Pull out of the data below the stretch of lines bounded by the one containing "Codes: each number" and the one containing "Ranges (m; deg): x", both bounds included, unchanged.

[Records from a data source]
-=-=-
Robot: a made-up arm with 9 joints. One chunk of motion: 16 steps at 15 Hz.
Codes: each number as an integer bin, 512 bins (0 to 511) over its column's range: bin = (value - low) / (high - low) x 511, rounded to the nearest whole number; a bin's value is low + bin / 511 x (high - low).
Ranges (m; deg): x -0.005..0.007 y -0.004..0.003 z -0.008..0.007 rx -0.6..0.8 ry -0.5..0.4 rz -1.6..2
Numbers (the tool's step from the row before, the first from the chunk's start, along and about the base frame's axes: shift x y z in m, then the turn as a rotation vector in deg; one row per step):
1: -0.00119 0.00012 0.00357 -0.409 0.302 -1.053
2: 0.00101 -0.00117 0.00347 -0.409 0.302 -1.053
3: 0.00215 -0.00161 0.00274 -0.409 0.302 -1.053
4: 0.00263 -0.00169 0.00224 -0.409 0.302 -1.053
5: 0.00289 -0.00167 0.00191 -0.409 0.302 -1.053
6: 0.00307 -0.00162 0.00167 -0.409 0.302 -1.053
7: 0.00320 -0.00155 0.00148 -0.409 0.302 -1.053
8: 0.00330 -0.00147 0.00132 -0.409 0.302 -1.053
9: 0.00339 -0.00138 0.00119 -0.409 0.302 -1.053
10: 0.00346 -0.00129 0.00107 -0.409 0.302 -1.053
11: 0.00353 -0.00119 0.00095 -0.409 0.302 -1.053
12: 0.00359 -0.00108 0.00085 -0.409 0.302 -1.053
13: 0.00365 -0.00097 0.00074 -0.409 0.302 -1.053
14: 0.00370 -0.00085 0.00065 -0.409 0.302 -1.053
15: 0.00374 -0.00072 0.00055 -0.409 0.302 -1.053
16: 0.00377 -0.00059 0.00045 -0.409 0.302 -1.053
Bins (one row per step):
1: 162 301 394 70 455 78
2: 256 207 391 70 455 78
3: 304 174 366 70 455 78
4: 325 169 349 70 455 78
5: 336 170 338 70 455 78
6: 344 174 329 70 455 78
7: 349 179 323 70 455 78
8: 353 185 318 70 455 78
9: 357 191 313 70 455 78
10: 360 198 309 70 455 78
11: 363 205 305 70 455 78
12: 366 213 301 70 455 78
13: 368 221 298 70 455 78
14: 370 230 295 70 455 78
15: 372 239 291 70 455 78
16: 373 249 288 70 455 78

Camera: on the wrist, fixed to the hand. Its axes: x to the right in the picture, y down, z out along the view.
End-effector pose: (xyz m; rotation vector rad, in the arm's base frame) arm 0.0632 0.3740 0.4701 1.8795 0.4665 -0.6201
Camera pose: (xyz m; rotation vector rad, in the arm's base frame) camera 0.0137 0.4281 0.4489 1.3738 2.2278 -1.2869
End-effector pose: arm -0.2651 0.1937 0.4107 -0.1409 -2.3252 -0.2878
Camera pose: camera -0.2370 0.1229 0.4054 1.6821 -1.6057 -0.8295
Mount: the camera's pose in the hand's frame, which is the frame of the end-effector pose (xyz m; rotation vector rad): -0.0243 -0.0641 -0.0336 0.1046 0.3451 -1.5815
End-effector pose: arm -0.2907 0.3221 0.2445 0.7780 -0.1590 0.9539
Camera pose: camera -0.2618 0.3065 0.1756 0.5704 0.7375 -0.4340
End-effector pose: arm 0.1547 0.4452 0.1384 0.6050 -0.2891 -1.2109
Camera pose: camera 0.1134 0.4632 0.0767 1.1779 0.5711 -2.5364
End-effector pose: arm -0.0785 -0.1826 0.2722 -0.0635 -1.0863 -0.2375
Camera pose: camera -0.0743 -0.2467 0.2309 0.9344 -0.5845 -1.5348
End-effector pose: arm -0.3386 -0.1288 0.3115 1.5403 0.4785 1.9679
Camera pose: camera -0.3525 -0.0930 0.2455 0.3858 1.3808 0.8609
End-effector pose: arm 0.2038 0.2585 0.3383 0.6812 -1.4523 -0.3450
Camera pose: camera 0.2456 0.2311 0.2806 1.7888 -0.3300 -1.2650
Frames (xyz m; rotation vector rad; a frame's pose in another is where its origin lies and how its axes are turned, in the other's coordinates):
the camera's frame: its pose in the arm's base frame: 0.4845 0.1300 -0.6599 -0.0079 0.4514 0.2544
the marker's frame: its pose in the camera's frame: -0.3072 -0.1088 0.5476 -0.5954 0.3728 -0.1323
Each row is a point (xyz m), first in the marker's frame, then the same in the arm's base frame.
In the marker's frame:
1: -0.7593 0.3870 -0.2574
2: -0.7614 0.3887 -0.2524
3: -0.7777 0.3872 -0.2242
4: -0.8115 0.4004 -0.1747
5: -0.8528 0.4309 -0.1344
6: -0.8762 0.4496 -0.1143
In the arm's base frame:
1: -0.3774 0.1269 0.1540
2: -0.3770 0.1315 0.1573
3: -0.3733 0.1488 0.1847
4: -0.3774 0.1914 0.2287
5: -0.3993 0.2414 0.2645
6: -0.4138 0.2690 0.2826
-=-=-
◆ Output of the task:
Codes: each number as an integer bin, 512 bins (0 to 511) over its column's range: bin = (value - low) / (high - low) x 511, rounded to the nearest whole number; a bin's value is low + bin / 511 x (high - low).
Ranges (m; deg): x -0.005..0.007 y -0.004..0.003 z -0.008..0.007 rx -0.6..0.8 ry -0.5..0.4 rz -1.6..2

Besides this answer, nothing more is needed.